Hochsensible medizinische Daten sind ungesichert im Netz gelandet – 13 000 Datensätze sind laut Recherchen deutschen Patienten zuzuordnen. (Symbolfoto) Foto: adam121 - stock.adobe.com/Khakimullin Aleksandr D9

Hochsensible medizinische Daten, unter anderem von Patienten aus Deutschland und den USA, sind einem Bericht des Bayerische Rundfunks zufolge auf ungesicherten Servern gelandet. In Deutschland sind laut Recherchen mehr als 13 000 Datensätze von Patienten betroffen, in mehr als der Hälfte sind Bilder enthalten.

München - Hochsensible medizinische Daten, unter anderem von Patienten aus Deutschland und den USA, sind einem Bericht zufolge auf ungesicherten Servern gelandet. Es gehe um die Daten mehrerer Millionen Patienten, wie der Bayerische Rundfunk am Dienstag nach Recherchen des Senders mit der US-Investigativplattform ProPublica berichtete. Auf die Unterlagen - etwa Brustkrebsscreenings, Wirbelsäulenbilder, Röntgenaufnahmen eines Brustkorbs oder Herzschrittmacher - hätte jeder zugreifen können, so der Bericht.

Fast alle Informationen sind personenbezogen

In Deutschland sind laut BR-Recherchen mehr als 13.000 Datensätze von Patienten betroffen, in mehr als der Hälfte sind Bilder enthalten. Sie waren demnach noch bis vergangene Woche zugänglich und stammen von mindestens fünf verschiedenen Standorten. Der größte Teil der Datensätze entfällt auf Patienten aus dem Raum Ingolstadt und aus Kempen in Nordrhein-Westfalen, wie die Recherchen ergaben.

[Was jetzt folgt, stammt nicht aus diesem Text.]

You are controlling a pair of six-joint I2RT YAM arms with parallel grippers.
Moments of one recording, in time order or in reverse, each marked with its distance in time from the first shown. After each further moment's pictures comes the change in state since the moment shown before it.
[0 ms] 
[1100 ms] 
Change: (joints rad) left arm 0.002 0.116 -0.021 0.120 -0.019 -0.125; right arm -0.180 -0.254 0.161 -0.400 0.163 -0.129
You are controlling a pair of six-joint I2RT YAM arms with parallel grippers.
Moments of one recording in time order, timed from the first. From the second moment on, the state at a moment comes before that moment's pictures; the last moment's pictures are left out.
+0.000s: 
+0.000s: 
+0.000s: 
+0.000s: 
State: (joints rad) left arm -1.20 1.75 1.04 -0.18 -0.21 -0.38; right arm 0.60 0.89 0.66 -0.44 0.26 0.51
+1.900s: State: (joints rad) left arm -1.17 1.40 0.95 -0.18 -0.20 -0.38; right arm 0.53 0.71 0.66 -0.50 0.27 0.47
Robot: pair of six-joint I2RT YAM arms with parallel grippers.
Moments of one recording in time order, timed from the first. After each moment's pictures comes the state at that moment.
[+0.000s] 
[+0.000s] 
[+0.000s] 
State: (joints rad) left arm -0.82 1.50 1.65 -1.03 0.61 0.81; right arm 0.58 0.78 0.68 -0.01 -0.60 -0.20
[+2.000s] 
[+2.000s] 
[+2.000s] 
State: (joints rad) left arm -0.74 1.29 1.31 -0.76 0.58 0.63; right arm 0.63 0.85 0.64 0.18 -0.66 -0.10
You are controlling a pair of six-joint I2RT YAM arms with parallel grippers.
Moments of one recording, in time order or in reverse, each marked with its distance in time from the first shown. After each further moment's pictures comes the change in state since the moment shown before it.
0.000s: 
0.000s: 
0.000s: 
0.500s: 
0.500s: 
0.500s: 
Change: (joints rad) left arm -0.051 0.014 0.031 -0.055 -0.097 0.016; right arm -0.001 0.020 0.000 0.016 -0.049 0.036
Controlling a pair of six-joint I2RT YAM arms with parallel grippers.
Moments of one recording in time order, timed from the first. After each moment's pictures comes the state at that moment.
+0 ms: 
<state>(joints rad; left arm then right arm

Die Bilder seien hochauflösend und mit vielen Informationen versehen, fast alle davon personenbezogen: Geburtsdatum, Vor- und Nachname, Termin der Untersuchung und Informationen über den behandelnden Arzt oder die Behandlung selbst.

16 Millionen Datensätze sollen offen im Netz sein

Weltweit ist die Dimension demnach deutlich größer, Server auf der ganzen Welt seien ungeschützt. In rund 50 Ländern von Brasilien über die Türkei bis Indien sollen 16 Millionen Datensätze offen im Netz sein. Besonders betroffen seien Patienten aus den USA. Allein bei einem einzelnen Anbieter für radiologische Untersuchungen lagen nach einer Auswertung der US-Investigativplattform mehr als eine Million Datensätze von Patienten vor.

Wenn Patienten in einer MRT-Röhre untersucht werden, entstehen zwei- und dreidimensionale Bilder vom Körperinneren. Diese Bilder werden von den Geräten auf einen speziellen Server geschickt, der für die Bildarchivierung verwendet wird, ein so genanntes „Picture Archiving and Communication System“ (PACS), wie der BR weiter berichtete. Auch Röntgenaufnahmen und Bilder aus der Computertomographie landen demnach auf diesen Servern.

Zugriff erfolgt nahezu in Echtzeit

Sind die Server nicht ausreichend gesichert, sei es trivial, an die Daten heranzukommen, sagte der Experte für Informationssicherheit Dirk Schrader, dem Sender. Er habe die Investigativ- und Datenjournalisten des Bayerischen Rundfunks kontaktiert, nachdem er weltweit mehr als 2300 Rechner gefunden hatte, auf denen diese Datensätze lagen.

Schrader spricht von einem „near realtime-access“, einem Zugriff nahezu in Echtzeit. „Bei den Systemen, die ich überprüft habe, hatte ich den Eindruck, dass ich im Zweifelsfall sogar in der Lage wäre, früher als der Arzt auf das Bild zuzugreifen“, sagte er.

Datenschützer sieht „verheerenden ersten Eindruck“

Journalisten von BR Recherche/BR Data vollzogen das Vorgehen von Schrader nach, wie der Sender mitteilte. Es seien auch stichprobenartig Betroffene kontaktiert worden, um die Echtheit der Daten zu bestätigen.

Der Bundesbeauftragte für Datenschutz, Ulrich Kelber, sprach von einem „verheerenden ersten Eindruck“, als ihm die Reporter einen Patientendatensatz in anonymisierter Form zeigen. Er warnt vor möglichen Folgen: „Sie möchten nicht, dass ein Arbeitgeber, ein Versicherungskonzern, eine Bank diese Daten kennt und ihnen keinen Vertrag oder keinen Kredit gibt.“ Diese Daten gehörten „nicht in die Hände Dritter“.

Der Bericht zu dem leichtfertigen Umgang mit Patientendaten soll am Dienstagabend um 21.45 Uhr in der Sendung „report München“ ausgestrahlt werden.